5. Main Playbook Integration (main.yml)
Finally, you will create a main hardening.yml file to call these roles:
# hardening.yml
---
- name: Execute Linux server hardening
hosts: web_servers, db_servers # Or hosts: all
become: yes # Run commands with sudo privileges
roles:
- ssh_hardening
- firewall
- system_updates
- user_management
Testing and Monitoring: Always in Control
Deployment completion doesn’t mean the work is finished. You must always test and monitor to ensure everything is functioning as expected.
1. Pre-Deployment Check (Dry Run)
Before running the actual playbook, I always do a dry run with the --check flag to see what changes Ansible would make without applying them to the server. This step has saved me from many unintended incidents.
ansible-playbook -i inventory hardening.yml --check
After reviewing the output and confirming everything looks good, I then run the actual playbook:
ansible-playbook -i inventory hardening.yml
2. Post-Deployment Verification
After the playbook finishes running, I will SSH into the server to confirm the changes. For example:
- Check SSH configuration:
sudo cat /etc/ssh/sshd_config | grep -E 'PermitRootLogin|PasswordAuthentication|Port|AllowUsers' - Check UFW status:
sudo ufw status verbose - Check user:
id mynewadmin
Once the server is operational, you can try SSHing in with the new user and port. Make sure the old user (or root) can no longer log in. I once made the mistake of forgetting to open the new SSH port on the firewall before changing the SSH daemon port, which resulted in having to use the console to fix the issue.
3. Regular Monitoring and Auditing
Hardening is not a one-time task. The security landscape is constantly evolving, and you need to ensure configurations remain up to standard. I typically schedule the hardening playbook to run periodically (e.g., monthly) to maintain consistency. Ansible is idempotent, so re-running it will not cause errors but only apply changes if there are any.

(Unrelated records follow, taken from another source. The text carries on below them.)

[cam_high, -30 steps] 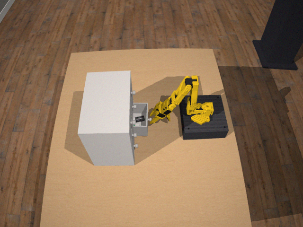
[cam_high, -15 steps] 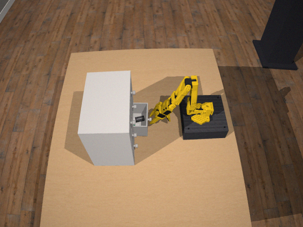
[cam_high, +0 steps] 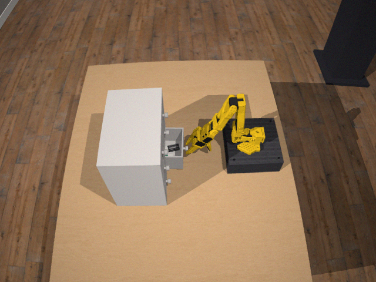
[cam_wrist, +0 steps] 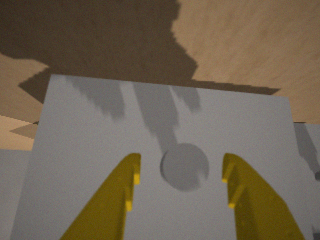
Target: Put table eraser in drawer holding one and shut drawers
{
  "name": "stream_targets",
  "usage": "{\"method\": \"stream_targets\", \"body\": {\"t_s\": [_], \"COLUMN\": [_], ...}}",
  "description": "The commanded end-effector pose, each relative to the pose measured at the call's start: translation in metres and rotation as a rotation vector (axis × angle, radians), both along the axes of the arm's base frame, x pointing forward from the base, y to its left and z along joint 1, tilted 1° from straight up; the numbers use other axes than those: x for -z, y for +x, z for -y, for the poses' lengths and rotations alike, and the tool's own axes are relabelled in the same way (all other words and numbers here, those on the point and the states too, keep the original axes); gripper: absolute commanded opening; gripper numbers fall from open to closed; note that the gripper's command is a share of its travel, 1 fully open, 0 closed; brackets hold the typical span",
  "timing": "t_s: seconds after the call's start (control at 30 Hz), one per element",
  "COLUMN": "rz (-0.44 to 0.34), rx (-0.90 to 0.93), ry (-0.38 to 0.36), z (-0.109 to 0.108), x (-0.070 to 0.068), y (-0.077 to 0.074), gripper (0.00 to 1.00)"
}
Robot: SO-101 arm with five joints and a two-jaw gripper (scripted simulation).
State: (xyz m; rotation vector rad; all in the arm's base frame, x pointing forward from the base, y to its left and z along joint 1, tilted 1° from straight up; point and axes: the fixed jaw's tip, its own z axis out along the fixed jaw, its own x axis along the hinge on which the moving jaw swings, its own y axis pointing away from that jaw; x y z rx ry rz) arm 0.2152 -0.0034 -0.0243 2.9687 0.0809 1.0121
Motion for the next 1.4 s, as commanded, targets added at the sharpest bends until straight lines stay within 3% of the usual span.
{"method": "stream_targets", "body": {"t_s": [0.0, 1.37], "rz": [-0.001, -0.001], "rx": [-0.005, -0.005], "ry": [0.003, 0.003], "z": [-0.0019, -0.0019], "x": [0.0012, 0.0012], "y": [0.0005, 0.0005], "gripper": [0.21, 0.0]}}
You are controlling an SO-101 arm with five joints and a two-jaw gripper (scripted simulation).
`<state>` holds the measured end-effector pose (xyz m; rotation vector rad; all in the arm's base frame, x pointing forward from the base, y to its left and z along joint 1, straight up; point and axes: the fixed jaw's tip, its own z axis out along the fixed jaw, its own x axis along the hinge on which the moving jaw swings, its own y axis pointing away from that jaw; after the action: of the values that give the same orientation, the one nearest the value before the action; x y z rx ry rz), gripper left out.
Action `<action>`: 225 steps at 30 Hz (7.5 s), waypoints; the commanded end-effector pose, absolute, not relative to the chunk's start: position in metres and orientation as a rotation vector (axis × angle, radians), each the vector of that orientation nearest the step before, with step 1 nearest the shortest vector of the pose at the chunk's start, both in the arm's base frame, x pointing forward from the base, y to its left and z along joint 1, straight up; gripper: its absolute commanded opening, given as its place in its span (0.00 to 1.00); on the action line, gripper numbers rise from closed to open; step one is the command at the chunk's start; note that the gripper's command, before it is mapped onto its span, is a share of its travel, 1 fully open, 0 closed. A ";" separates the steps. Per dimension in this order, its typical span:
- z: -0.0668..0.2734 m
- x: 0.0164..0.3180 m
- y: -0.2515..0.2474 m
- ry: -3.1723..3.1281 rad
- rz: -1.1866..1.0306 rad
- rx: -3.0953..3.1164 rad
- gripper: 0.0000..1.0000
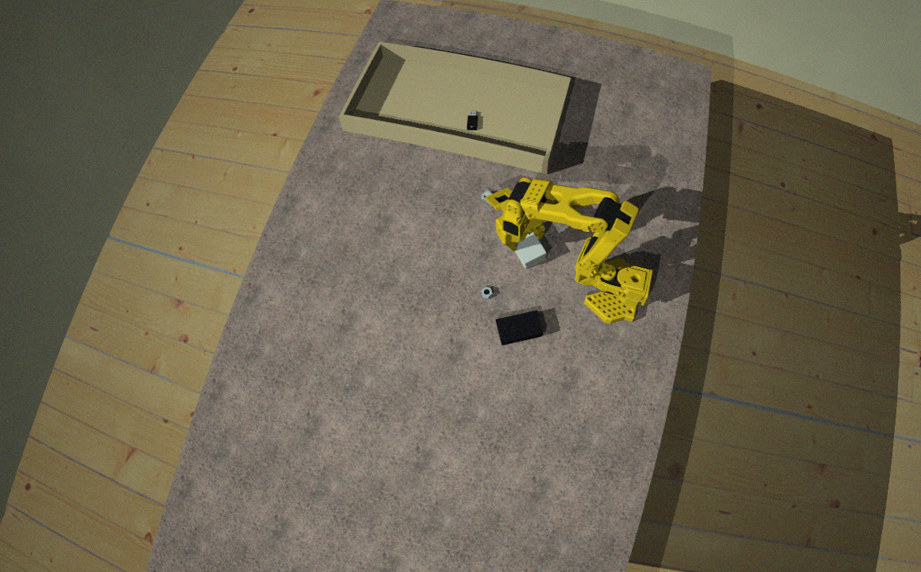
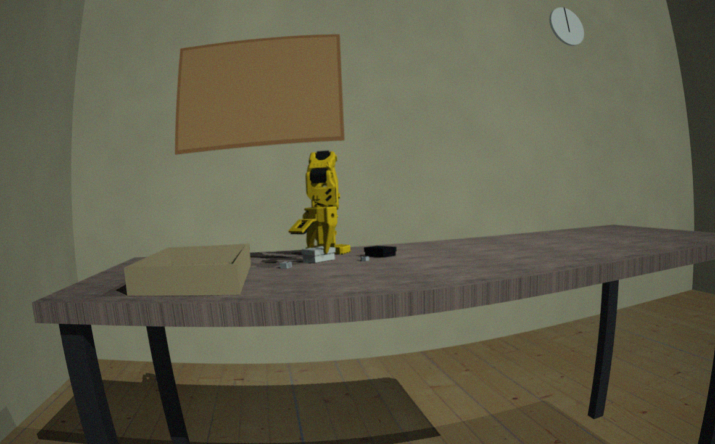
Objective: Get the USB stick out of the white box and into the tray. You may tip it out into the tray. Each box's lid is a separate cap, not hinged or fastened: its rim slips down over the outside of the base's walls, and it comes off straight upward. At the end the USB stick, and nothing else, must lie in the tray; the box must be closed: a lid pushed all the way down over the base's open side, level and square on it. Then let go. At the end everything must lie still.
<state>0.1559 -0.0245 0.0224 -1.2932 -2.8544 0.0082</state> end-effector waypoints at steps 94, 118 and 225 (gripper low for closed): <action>0.067 0.156 -0.022 -2.863 0.000 -1.295 0.29; 0.075 0.160 -0.023 -2.863 0.000 -1.295 0.29; 0.069 0.158 -0.023 -2.863 0.000 -1.295 0.29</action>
<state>0.1549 -0.0230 0.0662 -1.2779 -2.8361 0.0131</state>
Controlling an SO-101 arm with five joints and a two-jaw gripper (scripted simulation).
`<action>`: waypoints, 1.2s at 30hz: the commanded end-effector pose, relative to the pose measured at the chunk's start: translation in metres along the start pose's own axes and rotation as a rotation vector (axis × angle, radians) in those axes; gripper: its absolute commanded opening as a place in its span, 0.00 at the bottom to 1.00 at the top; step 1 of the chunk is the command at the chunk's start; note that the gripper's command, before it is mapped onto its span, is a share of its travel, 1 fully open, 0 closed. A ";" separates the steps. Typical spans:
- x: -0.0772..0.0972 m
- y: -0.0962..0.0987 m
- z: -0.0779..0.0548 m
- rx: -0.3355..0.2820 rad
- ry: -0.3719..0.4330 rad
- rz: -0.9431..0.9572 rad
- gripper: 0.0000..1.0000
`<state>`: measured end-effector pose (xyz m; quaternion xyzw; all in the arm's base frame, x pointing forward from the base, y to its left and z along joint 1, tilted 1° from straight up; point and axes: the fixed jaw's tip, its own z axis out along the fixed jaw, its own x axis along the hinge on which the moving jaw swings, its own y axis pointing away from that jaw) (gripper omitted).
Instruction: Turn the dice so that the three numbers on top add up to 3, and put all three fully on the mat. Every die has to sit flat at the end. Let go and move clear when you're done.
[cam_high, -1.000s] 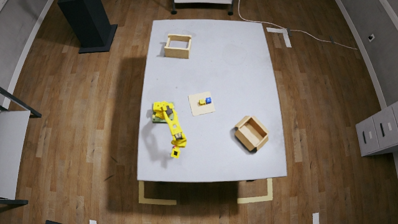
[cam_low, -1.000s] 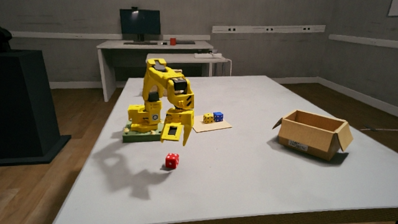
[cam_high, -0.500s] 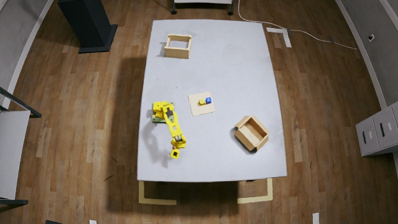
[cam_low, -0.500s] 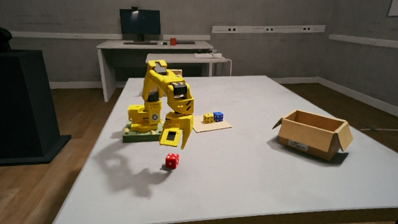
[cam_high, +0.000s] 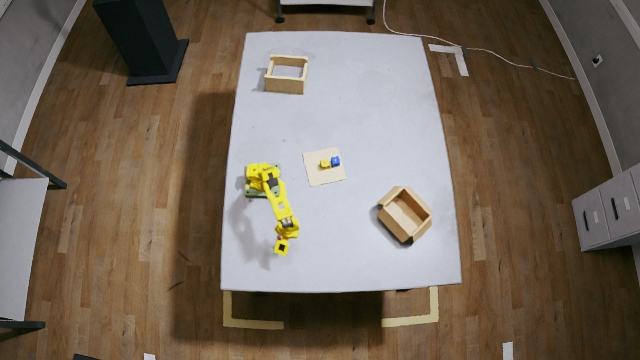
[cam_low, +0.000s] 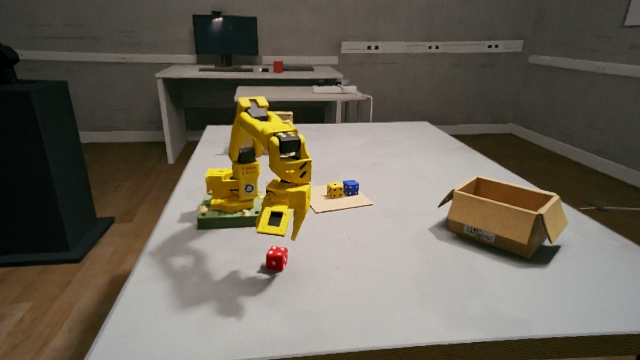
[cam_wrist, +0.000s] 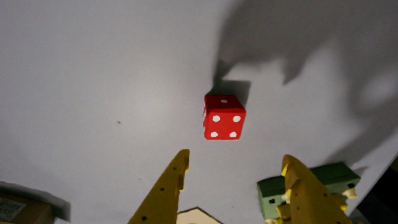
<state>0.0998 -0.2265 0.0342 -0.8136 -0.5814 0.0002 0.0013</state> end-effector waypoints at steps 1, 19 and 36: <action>-0.001 -0.001 0.004 0.007 0.009 0.016 0.35; -0.001 0.000 0.029 0.007 0.009 0.016 0.35; 0.000 -0.001 0.046 0.007 0.009 0.016 0.35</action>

Furthermore, I also integrate log monitoring tools (like ELK stack or Prometheus with Grafana) to track security events. These events include failed logins, unusual access, or sudo actions. This helps me detect early signs of attacks or suspicious activity. I also combine this with using Lynis for periodic system auditing, and sometimes I even automate running Lynis via Ansible to easily monitor reports.

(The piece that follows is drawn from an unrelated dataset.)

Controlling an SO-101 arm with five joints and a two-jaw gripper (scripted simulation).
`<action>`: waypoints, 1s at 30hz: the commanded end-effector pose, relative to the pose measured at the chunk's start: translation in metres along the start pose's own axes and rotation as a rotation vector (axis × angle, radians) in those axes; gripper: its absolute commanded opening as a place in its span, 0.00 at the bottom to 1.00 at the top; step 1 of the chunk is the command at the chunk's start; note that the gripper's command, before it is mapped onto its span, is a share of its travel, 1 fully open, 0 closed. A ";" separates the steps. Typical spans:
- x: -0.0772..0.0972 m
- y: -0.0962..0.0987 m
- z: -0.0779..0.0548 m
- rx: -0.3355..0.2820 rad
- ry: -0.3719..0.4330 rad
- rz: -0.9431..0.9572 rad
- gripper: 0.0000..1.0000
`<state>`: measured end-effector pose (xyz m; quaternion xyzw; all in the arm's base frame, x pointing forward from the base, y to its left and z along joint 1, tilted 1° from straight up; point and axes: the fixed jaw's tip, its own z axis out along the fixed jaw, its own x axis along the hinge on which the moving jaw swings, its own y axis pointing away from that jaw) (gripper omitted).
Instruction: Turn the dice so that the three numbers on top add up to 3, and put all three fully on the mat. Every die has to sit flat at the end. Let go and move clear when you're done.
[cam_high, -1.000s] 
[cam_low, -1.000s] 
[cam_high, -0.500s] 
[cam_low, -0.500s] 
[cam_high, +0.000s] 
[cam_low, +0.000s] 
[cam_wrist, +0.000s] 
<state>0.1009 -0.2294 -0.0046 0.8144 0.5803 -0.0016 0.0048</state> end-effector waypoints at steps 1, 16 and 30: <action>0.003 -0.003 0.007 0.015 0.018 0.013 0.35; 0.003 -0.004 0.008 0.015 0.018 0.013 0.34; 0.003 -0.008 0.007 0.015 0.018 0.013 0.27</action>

# Example task to run Lynis (add to system_auditing role if available)
- name: Install Lynis
ansible.builtin.apt:
name: lynis
state: present
- name: Run Lynis audit and save results
ansible.builtin.command: lynis audit system --quick --report-file /var/log/lynis_report.txt
args:
creates: /var/log/lynis_report.txt # Only run if report file doesn't exist or if you want to rerun
Automating Linux server hardening with Ansible has changed the way I work and brought immense peace of mind. From sleepless nights due to server attacks, I can now be confident that my systems are consistently and effectively protected. You should also start this automation journey as soon as possible!